Da quattro giorni la tranquillità di quell’esistenza al castello gli faceva la stessa impressione del mare ad un naufrago; nessuno di quella gente pensava o sentiva come lui, nessuno avrebbe potuto comprenderlo. Egli si ritraeva istintivamente in sè medesimo, provando nei brividi di un freddo sempre più intenso le prime emozioni della morte.

Poi Tatiana gli era ricomparsa nell’amore del principe, mentre anche questi si ritraeva sfinito dalla lotta, coll’esperienza inconsolabile della sua inutilità; ma il principe, rimasto uomo, poteva ancora amare Tatiana, rientrando nell’oblio della piccola vita individuale. Forse Tatiana non lo amerebbe mai; e che importa? La felicità è piuttosto nell’amare che nell’essere amato.

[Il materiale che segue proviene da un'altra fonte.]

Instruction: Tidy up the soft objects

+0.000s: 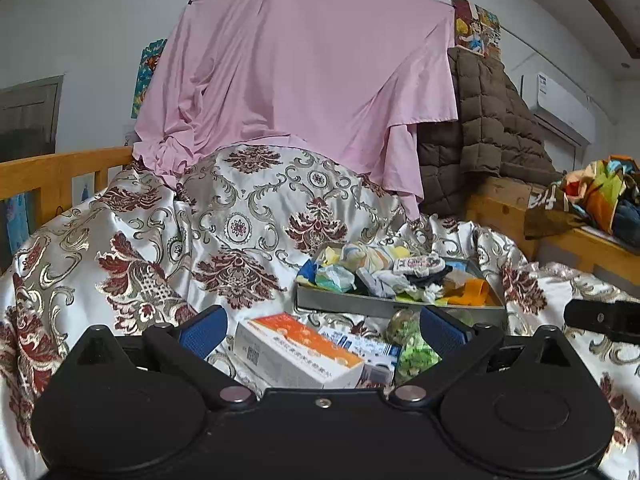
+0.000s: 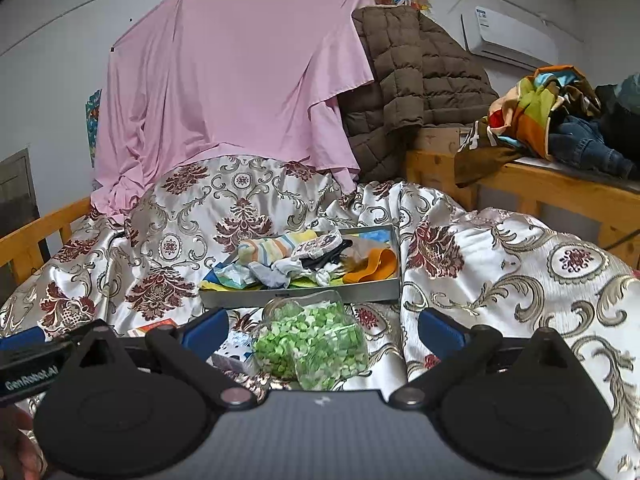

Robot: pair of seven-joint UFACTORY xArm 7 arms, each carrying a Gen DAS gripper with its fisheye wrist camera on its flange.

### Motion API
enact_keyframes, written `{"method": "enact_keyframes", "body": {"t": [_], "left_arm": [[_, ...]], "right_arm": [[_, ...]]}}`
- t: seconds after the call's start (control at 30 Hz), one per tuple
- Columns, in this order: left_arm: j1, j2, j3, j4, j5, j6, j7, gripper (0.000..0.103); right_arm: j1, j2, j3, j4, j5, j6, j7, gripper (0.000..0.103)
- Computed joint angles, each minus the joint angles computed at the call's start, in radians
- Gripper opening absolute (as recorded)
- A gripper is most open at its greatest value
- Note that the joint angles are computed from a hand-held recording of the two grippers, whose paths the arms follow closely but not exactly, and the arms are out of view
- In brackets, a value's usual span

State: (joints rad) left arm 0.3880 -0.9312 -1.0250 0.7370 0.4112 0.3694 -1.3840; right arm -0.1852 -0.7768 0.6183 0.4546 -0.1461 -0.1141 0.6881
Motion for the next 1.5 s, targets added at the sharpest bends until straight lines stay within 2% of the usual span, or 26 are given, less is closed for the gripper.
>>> {"method": "enact_keyframes", "body": {"t": [0.17,0.8,1.17,1.3,1.5], "left_arm": [[-0.027,-0.015,-0.012,-0.013,-0.005,0.027,-0.011,0.102],[-0.102,-0.034,-0.034,-0.008,-0.004,0.182,-0.068,0.102],[-0.131,-0.036,-0.056,-0.004,-0.006,0.270,-0.105,0.102],[-0.142,-0.035,-0.054,-0.005,0.000,0.286,-0.119,0.102],[-0.153,-0.026,-0.053,-0.006,0.013,0.290,-0.131,0.102]], "right_arm": [[-0.014,-0.048,0.033,-0.031,0.001,-0.004,0.022,0.103],[0.019,-0.084,0.034,-0.125,0.024,-0.062,0.064,0.103],[0.034,-0.097,0.053,-0.149,0.028,-0.051,0.074,0.103],[0.034,-0.086,0.056,-0.149,0.026,-0.048,0.083,0.103],[0.006,-0.091,0.089,-0.159,0.037,-0.100,0.098,0.103]]}}
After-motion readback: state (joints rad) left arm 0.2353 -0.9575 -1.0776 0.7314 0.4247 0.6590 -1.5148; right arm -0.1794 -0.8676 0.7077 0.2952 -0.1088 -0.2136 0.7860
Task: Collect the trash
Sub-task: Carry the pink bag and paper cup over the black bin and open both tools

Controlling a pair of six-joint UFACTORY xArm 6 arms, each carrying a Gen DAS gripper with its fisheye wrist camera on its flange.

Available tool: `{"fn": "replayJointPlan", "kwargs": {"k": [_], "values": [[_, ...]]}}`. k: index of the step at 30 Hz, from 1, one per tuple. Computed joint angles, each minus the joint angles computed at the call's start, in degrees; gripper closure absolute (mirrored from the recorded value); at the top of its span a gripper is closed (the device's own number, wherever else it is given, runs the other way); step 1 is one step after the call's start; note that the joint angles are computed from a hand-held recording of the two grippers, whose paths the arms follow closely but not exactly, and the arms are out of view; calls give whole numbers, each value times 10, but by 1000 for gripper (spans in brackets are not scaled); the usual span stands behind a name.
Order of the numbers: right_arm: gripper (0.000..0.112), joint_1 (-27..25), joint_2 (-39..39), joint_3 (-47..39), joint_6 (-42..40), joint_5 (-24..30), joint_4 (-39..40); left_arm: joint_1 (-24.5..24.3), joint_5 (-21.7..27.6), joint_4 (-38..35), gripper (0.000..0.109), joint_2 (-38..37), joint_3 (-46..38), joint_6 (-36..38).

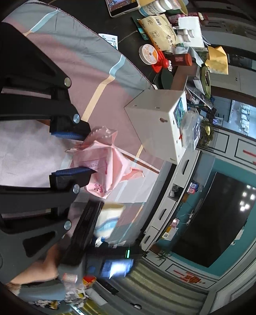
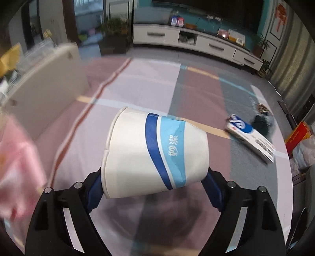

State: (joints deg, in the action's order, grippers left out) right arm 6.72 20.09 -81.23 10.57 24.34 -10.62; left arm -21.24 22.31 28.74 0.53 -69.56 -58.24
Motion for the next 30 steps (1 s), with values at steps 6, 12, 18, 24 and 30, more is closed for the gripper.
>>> {"fn": "replayJointPlan", "kwargs": {"k": [6, 12, 18, 24, 30], "values": [[27, -20, -162, 206, -168, -105, 199, -24, 5, 12, 83, 9, -10, 8], [27, -35, -248, 300, -156, -145, 172, -54, 37, 55, 83, 20, -28, 4], [27, -34, -318, 356, -257, -165, 279, -75, 41, 76, 83, 20, -32, 8], [27, -52, -391, 403, -360, -148, 413, -100, 29, 89, 83, 7, -26, 13], [27, -97, -474, 447, -420, -150, 512, -133, 13, 103, 83, -9, -27, 7]]}}
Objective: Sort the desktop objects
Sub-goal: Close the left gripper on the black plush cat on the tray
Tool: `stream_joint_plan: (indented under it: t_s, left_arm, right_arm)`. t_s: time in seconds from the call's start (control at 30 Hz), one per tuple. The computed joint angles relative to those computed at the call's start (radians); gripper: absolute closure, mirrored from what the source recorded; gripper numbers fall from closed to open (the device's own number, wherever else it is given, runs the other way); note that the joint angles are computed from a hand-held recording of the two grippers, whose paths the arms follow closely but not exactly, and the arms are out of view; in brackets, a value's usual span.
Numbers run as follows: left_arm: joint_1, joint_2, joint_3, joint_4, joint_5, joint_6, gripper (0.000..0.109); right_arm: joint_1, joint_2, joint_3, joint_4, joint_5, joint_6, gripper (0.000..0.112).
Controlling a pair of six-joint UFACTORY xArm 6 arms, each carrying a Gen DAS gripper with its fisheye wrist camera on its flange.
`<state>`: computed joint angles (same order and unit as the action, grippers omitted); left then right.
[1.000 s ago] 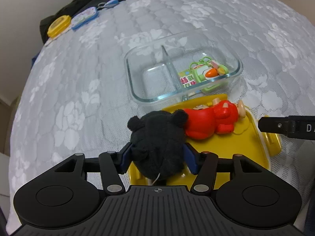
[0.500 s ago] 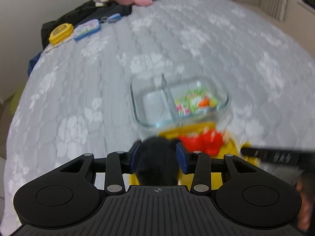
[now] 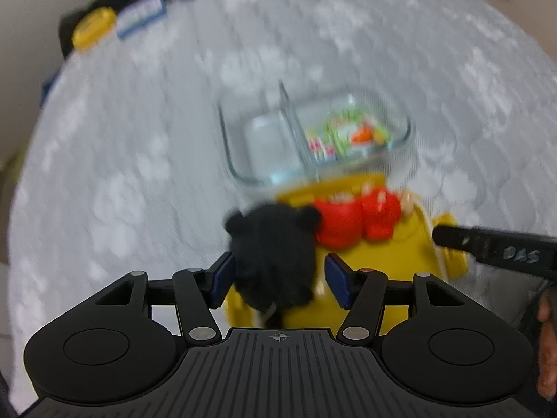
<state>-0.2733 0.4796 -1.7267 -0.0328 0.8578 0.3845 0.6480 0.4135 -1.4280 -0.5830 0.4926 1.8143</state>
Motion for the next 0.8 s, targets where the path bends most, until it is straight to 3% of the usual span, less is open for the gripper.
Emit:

Loris pensava a tutto questo colla furia di chi, presentendo già la sconfitta, la ricusa doppiamente; sentiva di avere avuto torto, ma nella intatta potenza delle proprie forze non s’arrendeva ancora. Che cosa avevano fatto i più illustri alla sua età? Malgrado le recriminazioni implacabili della ragione, era certo di essere diverso da coloro, il cui solo ufficio è di riprodursi nella serie delle generazioni: perchè come tutti non vi sarebbe allora già entrato. Non avrebbe già potuto amare Tatiana? Tatiana non l’amava ancora?

Il principe solo, nella cecità della propria passione, non se n’era accorto.